==== INFORMATION SUPPLIED

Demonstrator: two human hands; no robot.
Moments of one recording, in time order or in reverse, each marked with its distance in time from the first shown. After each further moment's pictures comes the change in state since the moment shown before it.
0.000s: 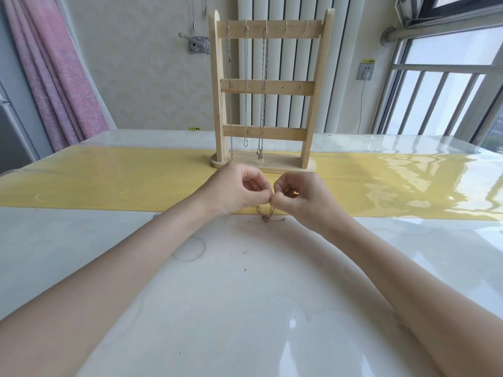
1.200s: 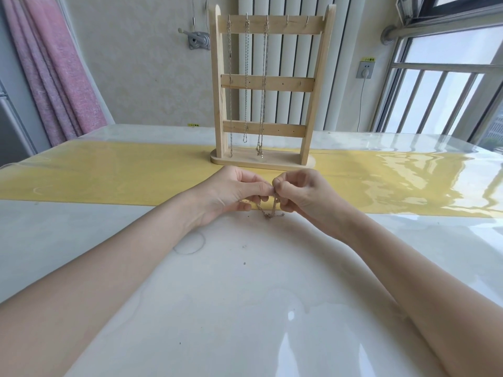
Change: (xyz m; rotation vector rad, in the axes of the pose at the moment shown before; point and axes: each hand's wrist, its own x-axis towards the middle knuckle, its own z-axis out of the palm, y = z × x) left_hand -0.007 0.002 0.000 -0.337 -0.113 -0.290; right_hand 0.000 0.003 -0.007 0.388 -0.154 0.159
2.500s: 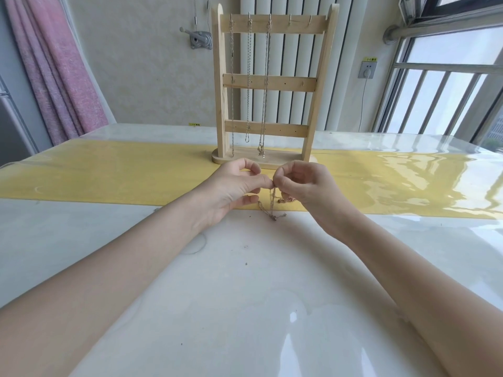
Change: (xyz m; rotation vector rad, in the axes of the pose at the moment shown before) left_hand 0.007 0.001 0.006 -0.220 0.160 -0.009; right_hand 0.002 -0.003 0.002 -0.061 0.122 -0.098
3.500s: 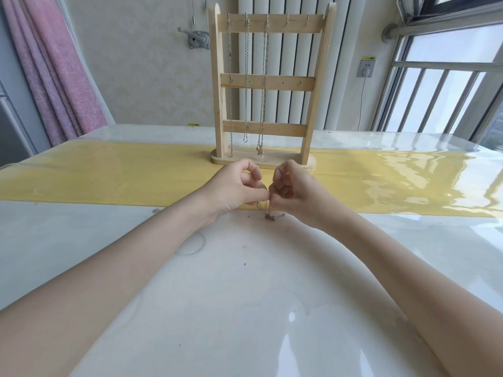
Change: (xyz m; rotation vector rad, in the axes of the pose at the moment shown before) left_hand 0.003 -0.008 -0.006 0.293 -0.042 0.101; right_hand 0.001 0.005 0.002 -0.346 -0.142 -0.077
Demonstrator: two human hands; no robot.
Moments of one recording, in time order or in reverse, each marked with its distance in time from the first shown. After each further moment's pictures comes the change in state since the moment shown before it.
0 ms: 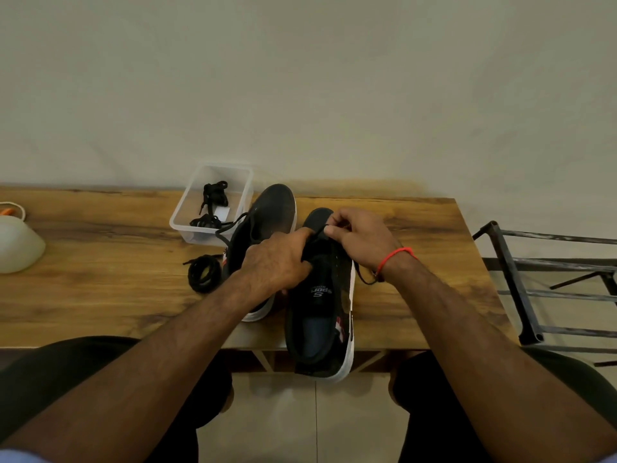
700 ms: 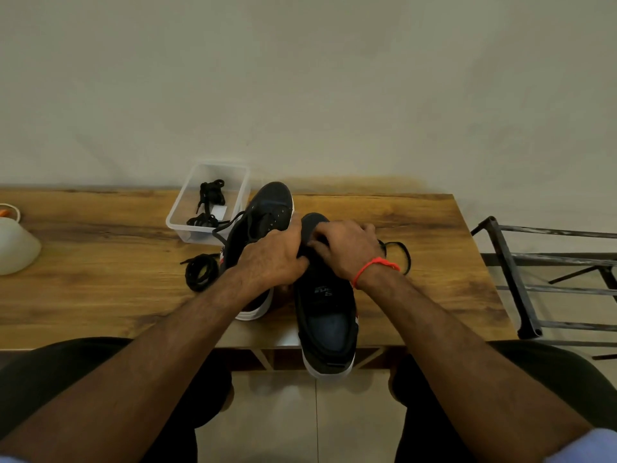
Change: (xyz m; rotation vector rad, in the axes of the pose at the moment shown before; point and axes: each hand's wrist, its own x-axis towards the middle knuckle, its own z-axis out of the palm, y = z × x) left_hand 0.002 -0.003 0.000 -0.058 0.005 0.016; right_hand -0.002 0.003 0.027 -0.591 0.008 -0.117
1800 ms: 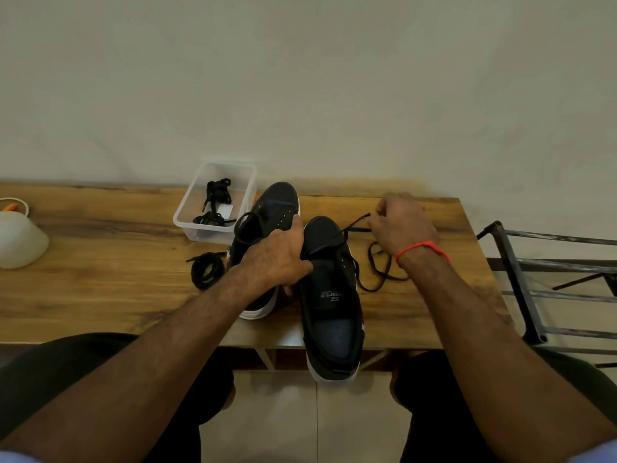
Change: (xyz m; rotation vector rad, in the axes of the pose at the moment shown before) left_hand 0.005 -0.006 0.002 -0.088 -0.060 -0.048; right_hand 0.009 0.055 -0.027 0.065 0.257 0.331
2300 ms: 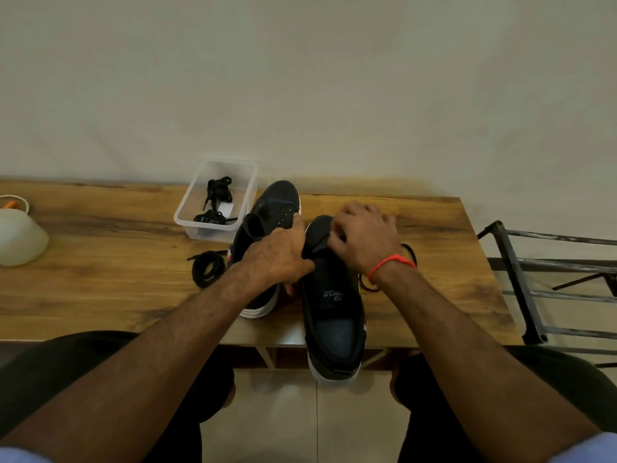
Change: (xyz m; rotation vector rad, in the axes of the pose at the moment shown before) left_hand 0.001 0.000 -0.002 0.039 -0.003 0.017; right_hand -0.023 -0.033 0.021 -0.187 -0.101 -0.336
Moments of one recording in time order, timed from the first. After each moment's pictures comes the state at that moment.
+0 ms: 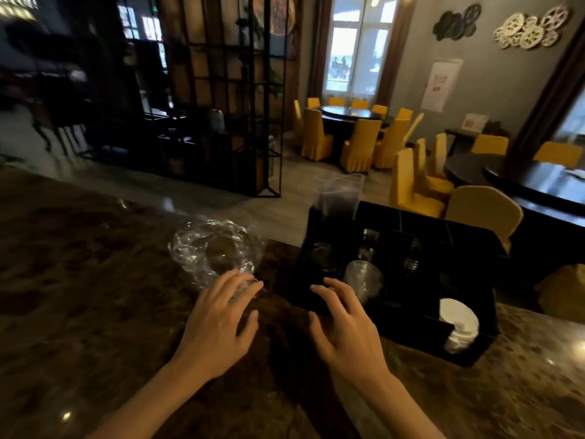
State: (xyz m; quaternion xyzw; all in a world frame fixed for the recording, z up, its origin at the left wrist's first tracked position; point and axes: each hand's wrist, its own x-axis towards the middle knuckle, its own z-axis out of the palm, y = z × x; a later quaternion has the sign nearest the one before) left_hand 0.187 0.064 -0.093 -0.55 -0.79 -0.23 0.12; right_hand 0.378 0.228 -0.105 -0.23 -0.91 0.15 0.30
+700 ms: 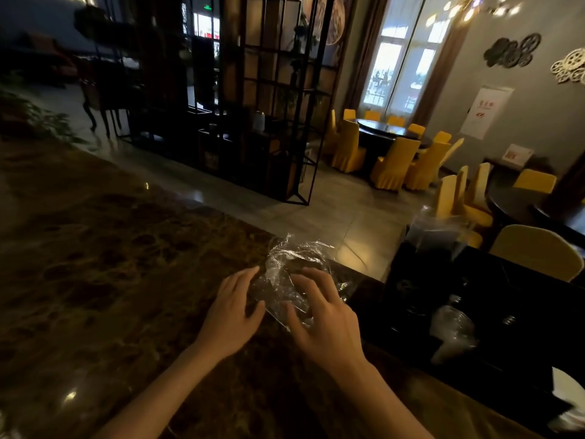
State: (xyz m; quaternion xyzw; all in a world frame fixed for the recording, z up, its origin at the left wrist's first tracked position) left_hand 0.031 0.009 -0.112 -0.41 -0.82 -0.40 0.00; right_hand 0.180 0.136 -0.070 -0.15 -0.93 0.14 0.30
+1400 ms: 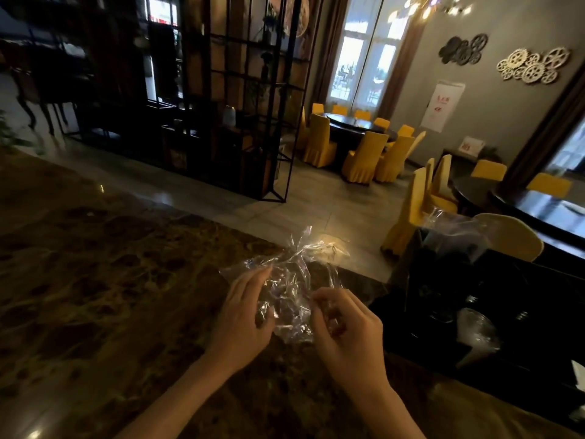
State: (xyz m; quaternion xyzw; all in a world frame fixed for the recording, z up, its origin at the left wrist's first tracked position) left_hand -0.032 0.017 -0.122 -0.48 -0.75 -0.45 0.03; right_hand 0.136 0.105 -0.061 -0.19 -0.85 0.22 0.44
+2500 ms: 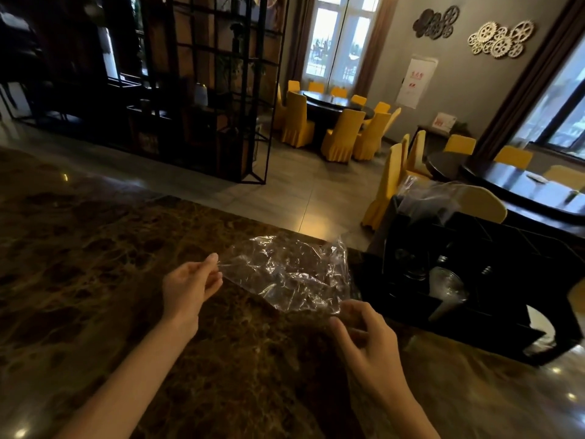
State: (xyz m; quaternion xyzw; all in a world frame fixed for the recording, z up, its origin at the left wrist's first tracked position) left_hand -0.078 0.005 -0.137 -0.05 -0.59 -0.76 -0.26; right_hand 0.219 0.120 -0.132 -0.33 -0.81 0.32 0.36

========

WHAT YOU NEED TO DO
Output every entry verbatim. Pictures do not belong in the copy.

ANSWER FOR THIS EXERCISE
Demonstrator: two human hands; no robot.
Moments of one recording, in time order or in reverse, each marked with its distance in time from the first shown. After each further moment's pictures comes the change in state since the moment shown before it.
0.000s: 
1.200s: 
Change: (xyz m; rotation vector rad, in the axes of the pose at the moment shown before; point and axes: each hand's wrist, its own x-axis towards the middle knuckle, its own z-axis out of the palm, y = z × x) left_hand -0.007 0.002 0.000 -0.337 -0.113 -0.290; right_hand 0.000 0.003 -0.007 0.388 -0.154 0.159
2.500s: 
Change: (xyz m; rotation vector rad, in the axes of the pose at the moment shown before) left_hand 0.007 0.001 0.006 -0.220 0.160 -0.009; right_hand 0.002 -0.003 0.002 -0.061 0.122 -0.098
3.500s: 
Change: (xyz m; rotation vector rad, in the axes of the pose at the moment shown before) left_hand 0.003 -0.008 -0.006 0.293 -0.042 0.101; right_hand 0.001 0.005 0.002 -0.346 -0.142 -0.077
Demonstrator: two human hands; no robot.
Moments of one recording, in time order or in reverse, each marked with its distance in time from the first shown. After each further moment's pictures comes the change in state since the moment shown before it.
0 ms: 
700 ms: 
Change: (xyz m; rotation vector rad, in the axes of the pose at the moment shown before; point and axes: each hand's wrist, its own x-axis towards the middle knuckle, its own z-axis out of the palm, y = z × x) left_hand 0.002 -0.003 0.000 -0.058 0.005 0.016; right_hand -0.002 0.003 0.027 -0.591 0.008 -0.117
1800 ms: 
Change: (xyz m; rotation vector rad, in the axes of the pose at the moment shown before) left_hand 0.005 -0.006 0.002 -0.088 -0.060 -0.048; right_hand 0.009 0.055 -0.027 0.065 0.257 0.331
2300 ms: 
Change: (xyz m; rotation vector rad, in the axes of the pose at the moment shown before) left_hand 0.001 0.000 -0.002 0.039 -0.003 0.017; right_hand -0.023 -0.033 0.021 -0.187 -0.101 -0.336
Moments of one recording in time order, timed from the first. After each moment's pictures comes the state at that moment.
+0 ms: 
State: (xyz m; quaternion xyzw; all in a world frame fixed for the recording, z up, its origin at the left wrist's first tracked position; point and axes: each hand's wrist, its own x-axis towards the middle knuckle, its own z-axis out of the palm, y = z × x; a later quaternion has the sign nearest the one before) left_hand 0.187 0.064 -0.093 -0.55 -0.79 -0.23 0.12; right_hand 0.378 0.228 -0.105 -0.23 -0.91 0.15 0.30
+700 ms: 
State: (xyz m; quaternion xyzw; all in a world frame fixed for the recording, z up, its origin at the left wrist's first tracked position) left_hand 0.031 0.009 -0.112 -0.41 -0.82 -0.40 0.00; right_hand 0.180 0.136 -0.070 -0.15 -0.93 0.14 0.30
+1400 ms: 
State: (xyz m; quaternion xyzw; all in a world frame fixed for the recording, z up, its origin at the left wrist's first tracked position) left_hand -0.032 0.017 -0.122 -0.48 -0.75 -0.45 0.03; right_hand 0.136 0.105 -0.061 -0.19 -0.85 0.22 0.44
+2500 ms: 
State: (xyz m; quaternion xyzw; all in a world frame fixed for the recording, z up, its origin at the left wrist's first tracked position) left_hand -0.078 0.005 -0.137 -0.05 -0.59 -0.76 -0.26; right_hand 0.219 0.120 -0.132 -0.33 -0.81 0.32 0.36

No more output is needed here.